Hello,
I am learning to do Metatranscriptomics analysis without paired MGX. I read the paper on comparing DE methods (Statistical approaches for differential expression analysis in metatranscriptomics - PMC) and found it super helpful in terms of the steps necessary for a robust statistical comparison - seems like M3 is the way to go for my analysis. I ran my samples through HUMANn4 to get my gene family outputs (KO, GO, and Level4ECs). However, I’m not entirely sure how to get each
…species’ total RNA contributions as a model covariate.
from the HUMANn output. Would it just be # features from species A / # all features?

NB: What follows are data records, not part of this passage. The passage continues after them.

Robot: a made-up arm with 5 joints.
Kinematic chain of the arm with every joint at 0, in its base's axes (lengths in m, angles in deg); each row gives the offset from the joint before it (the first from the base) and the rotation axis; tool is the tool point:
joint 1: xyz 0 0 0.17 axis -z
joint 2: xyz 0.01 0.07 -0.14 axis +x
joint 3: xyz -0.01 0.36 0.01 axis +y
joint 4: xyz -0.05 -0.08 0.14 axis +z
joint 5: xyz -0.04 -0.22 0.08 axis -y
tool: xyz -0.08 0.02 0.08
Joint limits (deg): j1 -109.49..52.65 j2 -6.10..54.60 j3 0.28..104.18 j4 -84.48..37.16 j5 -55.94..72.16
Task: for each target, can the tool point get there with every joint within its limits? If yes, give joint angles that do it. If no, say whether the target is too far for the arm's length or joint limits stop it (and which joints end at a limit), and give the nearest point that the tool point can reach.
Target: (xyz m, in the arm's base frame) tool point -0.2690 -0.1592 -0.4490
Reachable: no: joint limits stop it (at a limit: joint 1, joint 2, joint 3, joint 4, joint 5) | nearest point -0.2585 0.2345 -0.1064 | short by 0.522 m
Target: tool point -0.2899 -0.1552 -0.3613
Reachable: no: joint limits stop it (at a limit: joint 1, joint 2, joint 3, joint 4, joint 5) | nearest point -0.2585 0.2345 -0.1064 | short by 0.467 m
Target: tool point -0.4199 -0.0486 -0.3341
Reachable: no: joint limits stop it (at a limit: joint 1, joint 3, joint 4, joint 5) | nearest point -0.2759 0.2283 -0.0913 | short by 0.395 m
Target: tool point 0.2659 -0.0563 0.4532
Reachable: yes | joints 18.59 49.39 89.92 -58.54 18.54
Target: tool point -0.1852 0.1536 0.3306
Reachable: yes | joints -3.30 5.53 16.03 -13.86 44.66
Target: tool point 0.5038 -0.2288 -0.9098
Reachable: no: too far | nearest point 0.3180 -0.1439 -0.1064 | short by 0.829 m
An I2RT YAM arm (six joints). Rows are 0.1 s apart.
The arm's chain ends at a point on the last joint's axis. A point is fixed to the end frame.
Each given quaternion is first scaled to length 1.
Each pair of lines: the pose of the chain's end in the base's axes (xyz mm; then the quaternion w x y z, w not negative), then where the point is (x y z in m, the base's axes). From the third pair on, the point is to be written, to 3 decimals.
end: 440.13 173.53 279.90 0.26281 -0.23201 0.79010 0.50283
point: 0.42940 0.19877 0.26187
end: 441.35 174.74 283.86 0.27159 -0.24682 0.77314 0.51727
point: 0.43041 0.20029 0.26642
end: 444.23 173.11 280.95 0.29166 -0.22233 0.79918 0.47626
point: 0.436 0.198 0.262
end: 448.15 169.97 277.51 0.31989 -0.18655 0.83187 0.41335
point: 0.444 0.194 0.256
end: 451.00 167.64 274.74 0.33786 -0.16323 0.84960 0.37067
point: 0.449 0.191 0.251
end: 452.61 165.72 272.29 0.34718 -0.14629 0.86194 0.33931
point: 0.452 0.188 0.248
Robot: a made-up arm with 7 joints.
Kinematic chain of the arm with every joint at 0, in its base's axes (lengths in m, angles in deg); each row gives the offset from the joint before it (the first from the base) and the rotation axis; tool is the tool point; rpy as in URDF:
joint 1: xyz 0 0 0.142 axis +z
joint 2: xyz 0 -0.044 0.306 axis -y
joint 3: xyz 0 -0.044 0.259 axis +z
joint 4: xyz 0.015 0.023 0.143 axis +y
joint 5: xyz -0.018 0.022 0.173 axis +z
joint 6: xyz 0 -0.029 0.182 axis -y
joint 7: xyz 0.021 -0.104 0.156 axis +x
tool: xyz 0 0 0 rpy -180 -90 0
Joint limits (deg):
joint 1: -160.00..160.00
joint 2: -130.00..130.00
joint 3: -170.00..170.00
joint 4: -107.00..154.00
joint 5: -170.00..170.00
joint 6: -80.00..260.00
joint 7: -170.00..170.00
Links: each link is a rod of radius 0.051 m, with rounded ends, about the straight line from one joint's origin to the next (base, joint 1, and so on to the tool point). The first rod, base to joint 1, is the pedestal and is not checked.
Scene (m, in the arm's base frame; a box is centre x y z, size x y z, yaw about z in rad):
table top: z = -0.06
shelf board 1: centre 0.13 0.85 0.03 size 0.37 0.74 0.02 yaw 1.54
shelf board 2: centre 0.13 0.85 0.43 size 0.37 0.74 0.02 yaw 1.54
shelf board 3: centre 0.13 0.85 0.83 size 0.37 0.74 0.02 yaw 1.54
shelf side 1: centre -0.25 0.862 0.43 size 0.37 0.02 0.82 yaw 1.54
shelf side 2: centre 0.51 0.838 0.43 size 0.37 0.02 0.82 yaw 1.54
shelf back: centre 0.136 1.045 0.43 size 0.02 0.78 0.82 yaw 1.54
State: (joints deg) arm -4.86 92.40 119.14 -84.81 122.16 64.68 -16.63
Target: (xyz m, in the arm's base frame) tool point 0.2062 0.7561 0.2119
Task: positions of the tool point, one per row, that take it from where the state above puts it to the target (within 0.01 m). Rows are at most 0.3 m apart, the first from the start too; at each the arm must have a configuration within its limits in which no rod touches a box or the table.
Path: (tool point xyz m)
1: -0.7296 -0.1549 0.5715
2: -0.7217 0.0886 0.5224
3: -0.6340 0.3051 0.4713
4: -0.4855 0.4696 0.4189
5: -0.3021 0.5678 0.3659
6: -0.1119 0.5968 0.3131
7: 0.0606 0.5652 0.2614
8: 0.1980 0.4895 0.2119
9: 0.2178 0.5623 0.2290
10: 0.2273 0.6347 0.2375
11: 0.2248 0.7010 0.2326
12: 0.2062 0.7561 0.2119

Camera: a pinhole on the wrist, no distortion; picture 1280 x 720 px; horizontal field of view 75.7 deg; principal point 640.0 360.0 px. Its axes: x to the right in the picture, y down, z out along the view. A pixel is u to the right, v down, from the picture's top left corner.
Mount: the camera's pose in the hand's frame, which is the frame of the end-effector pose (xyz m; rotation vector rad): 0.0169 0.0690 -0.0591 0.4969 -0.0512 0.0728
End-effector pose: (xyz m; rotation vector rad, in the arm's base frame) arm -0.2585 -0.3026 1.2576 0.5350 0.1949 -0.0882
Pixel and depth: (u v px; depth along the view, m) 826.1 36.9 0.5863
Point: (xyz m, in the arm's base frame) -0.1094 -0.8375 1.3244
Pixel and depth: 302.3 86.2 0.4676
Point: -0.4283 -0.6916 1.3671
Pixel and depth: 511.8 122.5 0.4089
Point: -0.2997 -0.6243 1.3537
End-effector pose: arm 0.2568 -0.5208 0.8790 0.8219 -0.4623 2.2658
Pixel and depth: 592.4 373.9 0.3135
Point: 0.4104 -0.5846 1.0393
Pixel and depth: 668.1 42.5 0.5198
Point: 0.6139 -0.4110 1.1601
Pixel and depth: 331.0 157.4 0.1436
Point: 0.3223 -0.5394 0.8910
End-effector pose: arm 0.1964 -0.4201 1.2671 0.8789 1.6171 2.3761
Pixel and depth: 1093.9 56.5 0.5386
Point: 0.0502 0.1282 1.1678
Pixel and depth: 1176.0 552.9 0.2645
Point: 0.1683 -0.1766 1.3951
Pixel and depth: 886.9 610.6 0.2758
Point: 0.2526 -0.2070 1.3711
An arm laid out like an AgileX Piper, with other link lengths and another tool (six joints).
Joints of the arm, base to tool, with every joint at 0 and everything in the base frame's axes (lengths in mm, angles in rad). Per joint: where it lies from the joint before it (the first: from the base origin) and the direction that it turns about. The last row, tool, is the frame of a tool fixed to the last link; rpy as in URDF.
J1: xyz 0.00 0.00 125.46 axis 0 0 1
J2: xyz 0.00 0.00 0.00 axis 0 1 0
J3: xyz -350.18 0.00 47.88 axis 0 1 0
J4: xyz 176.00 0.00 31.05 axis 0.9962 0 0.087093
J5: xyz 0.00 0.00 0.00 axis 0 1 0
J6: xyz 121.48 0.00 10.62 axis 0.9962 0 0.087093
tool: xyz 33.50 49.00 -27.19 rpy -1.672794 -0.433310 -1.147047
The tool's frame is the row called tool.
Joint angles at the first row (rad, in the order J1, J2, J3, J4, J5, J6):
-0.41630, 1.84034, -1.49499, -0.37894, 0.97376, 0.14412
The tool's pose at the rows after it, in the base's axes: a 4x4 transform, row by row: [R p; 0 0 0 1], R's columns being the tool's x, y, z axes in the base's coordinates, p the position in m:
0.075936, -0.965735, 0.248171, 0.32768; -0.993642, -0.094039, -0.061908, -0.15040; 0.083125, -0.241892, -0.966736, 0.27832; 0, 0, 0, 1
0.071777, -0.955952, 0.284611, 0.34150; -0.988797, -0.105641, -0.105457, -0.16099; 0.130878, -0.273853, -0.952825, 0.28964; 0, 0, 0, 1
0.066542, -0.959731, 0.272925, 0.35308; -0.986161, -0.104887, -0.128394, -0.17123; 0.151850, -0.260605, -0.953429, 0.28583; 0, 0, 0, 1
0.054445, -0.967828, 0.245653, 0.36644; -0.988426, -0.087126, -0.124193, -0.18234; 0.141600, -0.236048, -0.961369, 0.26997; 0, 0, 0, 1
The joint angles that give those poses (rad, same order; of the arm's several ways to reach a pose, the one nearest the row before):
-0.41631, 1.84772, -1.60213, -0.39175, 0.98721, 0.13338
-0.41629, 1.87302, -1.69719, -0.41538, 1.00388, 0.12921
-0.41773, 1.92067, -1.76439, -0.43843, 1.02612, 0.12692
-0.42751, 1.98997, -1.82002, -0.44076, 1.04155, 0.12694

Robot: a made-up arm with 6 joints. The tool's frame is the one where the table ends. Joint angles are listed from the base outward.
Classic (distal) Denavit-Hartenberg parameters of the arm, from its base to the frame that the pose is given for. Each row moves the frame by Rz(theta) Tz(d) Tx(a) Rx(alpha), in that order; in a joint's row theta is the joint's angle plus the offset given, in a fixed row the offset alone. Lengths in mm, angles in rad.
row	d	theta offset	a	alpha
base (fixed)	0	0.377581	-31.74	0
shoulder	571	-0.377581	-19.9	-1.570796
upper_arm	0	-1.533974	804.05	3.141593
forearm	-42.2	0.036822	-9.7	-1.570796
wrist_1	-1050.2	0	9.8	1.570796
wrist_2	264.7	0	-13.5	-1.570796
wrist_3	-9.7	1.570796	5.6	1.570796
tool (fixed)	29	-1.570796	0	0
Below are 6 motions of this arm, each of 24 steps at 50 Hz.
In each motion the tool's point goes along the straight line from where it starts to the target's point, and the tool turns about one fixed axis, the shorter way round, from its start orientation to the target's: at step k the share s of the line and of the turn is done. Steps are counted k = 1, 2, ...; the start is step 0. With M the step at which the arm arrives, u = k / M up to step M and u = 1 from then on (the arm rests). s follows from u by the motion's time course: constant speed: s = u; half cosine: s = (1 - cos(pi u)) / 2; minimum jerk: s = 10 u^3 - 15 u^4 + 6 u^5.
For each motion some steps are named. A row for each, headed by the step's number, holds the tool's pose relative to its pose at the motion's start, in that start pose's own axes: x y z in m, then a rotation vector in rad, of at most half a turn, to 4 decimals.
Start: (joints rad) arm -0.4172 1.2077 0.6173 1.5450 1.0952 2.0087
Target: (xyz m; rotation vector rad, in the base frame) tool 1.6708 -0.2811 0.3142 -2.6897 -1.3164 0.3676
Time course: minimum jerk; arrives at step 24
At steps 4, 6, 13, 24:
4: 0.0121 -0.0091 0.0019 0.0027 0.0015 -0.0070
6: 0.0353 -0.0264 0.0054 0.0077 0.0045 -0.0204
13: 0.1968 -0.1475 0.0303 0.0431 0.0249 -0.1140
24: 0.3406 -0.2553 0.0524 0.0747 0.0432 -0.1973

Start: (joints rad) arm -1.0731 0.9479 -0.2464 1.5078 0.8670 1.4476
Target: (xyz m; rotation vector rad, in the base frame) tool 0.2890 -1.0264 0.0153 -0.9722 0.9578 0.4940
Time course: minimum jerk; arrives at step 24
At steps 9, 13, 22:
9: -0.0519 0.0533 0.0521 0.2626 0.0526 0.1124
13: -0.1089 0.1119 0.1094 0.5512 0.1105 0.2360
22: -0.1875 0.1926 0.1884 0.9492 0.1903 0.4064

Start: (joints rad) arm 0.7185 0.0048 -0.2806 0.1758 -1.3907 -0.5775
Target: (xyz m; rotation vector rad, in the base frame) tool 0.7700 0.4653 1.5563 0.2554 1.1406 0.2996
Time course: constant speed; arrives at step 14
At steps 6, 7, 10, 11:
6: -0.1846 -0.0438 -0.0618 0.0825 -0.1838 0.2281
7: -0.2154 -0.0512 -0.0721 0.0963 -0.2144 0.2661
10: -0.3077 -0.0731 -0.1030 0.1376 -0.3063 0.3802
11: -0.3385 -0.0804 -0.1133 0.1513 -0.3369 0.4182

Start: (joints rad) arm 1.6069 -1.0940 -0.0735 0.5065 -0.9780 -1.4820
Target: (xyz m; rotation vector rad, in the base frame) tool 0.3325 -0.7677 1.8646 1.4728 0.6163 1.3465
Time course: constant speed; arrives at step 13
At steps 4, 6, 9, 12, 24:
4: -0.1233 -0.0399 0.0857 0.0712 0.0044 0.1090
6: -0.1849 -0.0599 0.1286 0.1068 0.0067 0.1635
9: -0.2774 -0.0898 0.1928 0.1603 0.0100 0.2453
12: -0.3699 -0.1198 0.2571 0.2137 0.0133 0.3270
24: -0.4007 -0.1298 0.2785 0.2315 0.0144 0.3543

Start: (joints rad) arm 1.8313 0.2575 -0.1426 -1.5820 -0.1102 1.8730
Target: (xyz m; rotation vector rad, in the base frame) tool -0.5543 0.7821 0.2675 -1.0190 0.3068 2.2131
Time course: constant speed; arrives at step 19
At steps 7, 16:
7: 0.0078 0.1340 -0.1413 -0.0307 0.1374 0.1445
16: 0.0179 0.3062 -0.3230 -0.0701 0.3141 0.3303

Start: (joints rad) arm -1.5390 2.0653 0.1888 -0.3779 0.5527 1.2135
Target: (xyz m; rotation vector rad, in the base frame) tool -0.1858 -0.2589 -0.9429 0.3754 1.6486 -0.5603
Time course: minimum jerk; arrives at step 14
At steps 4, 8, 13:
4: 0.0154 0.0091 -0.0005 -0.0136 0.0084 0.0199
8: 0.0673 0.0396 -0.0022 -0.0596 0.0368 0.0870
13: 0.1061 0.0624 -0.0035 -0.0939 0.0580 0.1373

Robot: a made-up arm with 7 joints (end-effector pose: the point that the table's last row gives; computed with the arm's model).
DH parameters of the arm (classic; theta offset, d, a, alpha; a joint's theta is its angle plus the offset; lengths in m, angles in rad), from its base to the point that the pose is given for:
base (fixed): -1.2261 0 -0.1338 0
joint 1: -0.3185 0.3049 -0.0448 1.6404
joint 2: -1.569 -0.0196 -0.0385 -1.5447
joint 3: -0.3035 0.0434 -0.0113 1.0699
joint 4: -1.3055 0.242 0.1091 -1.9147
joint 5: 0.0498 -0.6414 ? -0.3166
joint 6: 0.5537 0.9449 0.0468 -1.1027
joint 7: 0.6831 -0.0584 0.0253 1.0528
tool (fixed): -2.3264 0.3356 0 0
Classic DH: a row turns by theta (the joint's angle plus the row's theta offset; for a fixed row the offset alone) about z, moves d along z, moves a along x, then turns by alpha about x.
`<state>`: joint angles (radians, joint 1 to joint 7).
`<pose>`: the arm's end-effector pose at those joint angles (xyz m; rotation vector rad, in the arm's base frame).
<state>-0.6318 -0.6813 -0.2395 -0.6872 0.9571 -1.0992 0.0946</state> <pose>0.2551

I read through the MTX model 3 tutorial on github but it uses DNA copy number / abundances to adjust the data - no mention on MTX data alone without MGX.. other than running MaAsLin3 on raw RNA abundances (which I don’t think is the same as M3 from the paper?).
Thanks!
Hi,
Model 3 means that you need both the metatranscriptomics scaled within each species (which you have) as well as a way of estimating the taxonomic abundance from the RNA (via a uniformly expressed housekeeper gene or something). I’m not sure if you have the second based on what you’ve described. In MaAsLin 3, you would then use the feature_specific_covariate field with the taxa table from maaslin3::preprocess_taxa_mtx - let me know if the examples in ?preprocess_taxa_mtx aren’t informative enough.
Will
Thanks for your reply Will. My pipeline was first QC (using Kneaddata) then metaphlan4 then HUMANn4 (which I used the output of metaphlan for). As such, my taxonomic abundance would’ve been estimated by metaphlan? If I don’t have a uniformly expressed housekeeper gene spiked in, is there any way to use model 3 still?
Sorry, is that to say you put the RNA sequencing through MetaPhlAn?
Correct. I ran metaphlan4 separately because if I remember correctly, HUMANn4 invokes an outdated version of metaphlan/chocophlan. So instead, I ran metaphlan4 separately and then passed those output files into humann4 using the --taxonomic_profiles flag.
Hmm, I’m not quite sure what to make of MPA4 on RNA sequencing - the normalization steps of MPA4 that allow you to go from read alignments to average coverage make pretty strong assumptions about any location on the genome being equally likely to be sequenced. This is quite different from RNA sequencing where you’d pick up really heavy “coverage” of highly expressed genes. If you can identify some housekeeper genes that are similarly expressed across most taxa but have enough sequencing variation to distinguish the taxa, I think that’s your best bet for estimating taxonomic abundance from the RNA sequencing data.